--- Instructions to follow ---
Which lines in the entries below contain the string "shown"? Show each of them in full.
——
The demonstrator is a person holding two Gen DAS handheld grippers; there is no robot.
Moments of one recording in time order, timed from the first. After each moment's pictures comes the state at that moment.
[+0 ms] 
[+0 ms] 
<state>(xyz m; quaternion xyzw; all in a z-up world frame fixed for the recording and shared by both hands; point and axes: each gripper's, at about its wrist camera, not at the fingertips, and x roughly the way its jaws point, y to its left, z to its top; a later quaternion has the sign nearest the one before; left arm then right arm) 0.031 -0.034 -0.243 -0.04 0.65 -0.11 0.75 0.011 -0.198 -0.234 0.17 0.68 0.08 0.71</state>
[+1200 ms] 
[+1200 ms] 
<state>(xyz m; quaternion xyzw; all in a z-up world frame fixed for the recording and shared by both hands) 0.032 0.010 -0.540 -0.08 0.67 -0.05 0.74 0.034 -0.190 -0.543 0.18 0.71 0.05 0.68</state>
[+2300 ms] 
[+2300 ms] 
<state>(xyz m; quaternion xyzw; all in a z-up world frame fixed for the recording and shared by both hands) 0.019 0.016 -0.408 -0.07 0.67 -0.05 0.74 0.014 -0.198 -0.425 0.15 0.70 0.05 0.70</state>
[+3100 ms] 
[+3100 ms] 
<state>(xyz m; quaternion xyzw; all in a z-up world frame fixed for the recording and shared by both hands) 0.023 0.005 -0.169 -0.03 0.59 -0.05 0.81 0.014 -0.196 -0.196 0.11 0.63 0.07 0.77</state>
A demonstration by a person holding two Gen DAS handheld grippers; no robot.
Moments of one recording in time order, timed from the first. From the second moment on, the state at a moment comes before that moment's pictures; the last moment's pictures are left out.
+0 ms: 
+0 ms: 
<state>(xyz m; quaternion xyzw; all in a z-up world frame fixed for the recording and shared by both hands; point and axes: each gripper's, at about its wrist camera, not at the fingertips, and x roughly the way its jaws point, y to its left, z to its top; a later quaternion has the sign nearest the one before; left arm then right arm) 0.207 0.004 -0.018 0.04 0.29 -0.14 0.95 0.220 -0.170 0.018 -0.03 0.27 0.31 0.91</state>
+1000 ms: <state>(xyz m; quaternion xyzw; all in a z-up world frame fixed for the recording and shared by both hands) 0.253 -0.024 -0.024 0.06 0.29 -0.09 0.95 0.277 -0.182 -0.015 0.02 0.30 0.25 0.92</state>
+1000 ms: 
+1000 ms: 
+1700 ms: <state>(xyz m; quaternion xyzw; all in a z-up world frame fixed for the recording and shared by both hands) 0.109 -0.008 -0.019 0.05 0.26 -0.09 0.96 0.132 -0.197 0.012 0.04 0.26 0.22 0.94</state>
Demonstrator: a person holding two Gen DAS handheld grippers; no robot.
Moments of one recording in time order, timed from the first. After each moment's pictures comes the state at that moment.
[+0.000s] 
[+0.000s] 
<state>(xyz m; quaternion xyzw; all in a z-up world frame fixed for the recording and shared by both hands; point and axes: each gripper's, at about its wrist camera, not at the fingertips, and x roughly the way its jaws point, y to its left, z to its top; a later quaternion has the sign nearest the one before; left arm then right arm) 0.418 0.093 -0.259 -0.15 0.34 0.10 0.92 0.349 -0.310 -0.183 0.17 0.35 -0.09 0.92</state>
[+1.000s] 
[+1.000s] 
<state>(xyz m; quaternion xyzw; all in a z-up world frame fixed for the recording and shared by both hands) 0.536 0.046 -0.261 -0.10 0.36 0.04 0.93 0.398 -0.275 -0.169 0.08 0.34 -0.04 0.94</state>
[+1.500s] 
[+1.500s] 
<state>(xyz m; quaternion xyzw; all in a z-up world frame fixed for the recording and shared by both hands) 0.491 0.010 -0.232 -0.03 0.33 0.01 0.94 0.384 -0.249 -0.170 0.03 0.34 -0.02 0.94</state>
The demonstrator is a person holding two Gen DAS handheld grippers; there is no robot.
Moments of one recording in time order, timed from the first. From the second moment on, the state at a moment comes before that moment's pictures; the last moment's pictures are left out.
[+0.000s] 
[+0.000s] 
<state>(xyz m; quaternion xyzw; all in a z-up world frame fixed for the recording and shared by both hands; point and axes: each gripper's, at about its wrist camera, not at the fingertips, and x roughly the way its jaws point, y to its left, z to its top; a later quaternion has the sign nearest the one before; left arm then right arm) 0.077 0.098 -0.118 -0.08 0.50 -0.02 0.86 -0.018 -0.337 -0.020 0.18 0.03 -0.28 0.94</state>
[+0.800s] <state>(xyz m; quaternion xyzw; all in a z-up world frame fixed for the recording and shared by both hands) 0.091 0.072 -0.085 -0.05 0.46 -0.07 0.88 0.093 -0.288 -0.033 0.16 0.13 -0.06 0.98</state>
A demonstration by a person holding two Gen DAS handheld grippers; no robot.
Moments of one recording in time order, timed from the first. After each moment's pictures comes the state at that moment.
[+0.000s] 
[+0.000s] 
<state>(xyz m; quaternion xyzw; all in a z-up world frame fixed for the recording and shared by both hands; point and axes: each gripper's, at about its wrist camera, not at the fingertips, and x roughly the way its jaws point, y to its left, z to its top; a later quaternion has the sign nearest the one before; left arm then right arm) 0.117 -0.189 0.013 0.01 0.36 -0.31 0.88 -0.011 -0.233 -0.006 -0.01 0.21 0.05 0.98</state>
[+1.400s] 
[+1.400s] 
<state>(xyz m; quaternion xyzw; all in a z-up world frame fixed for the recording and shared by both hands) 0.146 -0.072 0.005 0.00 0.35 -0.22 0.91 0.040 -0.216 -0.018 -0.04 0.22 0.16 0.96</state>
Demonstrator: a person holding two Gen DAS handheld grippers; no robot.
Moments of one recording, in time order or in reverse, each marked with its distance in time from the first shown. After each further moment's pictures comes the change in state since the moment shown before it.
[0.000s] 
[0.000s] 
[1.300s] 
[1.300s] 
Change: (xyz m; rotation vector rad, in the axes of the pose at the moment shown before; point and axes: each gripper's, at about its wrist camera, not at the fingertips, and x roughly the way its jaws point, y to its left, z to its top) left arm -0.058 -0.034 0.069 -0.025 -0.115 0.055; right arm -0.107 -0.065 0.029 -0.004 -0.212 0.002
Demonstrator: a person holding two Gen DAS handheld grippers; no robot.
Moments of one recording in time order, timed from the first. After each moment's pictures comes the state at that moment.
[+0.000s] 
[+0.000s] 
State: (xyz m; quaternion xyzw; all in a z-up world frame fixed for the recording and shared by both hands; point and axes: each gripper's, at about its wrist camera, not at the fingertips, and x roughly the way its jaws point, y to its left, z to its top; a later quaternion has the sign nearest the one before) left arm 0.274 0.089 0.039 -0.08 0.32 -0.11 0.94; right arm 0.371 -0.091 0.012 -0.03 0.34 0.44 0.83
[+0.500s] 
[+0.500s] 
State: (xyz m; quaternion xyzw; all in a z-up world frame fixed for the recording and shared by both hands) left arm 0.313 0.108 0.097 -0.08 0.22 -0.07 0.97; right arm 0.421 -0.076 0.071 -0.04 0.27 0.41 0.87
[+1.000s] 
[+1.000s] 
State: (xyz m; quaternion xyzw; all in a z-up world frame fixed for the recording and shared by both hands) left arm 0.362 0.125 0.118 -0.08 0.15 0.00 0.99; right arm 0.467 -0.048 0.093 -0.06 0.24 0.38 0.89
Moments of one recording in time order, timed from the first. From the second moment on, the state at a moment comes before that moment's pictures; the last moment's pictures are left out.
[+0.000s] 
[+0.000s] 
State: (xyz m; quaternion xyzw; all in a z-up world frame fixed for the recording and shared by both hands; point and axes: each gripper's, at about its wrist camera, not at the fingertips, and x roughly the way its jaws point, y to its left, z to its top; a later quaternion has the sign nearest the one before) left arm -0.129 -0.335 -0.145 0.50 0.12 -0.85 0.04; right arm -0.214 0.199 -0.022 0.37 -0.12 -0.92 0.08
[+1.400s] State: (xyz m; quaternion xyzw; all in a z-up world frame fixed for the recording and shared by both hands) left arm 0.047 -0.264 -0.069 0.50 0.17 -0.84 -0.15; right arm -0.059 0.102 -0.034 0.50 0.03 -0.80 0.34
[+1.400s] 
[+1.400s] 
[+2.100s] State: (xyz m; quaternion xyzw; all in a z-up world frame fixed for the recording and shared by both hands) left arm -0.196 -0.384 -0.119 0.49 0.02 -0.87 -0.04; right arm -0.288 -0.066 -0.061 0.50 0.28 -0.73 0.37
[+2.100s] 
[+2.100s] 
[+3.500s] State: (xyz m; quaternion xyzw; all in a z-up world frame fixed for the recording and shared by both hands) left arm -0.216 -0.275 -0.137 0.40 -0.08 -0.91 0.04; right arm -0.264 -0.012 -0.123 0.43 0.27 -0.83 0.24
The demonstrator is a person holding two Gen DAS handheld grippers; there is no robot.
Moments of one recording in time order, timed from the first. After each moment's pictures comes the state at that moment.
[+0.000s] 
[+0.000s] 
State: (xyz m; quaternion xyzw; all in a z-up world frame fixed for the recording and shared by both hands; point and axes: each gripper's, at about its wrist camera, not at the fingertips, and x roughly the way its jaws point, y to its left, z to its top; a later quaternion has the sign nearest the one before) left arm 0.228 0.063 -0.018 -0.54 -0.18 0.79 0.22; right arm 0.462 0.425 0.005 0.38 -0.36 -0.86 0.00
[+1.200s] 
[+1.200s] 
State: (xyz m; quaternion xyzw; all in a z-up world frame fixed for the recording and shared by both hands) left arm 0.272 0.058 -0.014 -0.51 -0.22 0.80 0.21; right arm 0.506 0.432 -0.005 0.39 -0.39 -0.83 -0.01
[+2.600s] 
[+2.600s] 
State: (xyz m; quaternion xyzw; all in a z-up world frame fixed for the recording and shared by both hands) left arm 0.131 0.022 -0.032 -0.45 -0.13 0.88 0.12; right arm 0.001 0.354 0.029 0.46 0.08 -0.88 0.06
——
--- The answer ---
Moments of one recording, in time order or in reverse, each marked with its distance in time from the first shown. After each further moment's pictures comes the change in state since the moment shown before it.
Change: (xyz m; rotation vector rad, in the axes of the pose at the moment shown before; point and axes: each gripper's, at about its wrist camera, not at the fingertips, and x roughly the way its jaws point, y to its left, z to its top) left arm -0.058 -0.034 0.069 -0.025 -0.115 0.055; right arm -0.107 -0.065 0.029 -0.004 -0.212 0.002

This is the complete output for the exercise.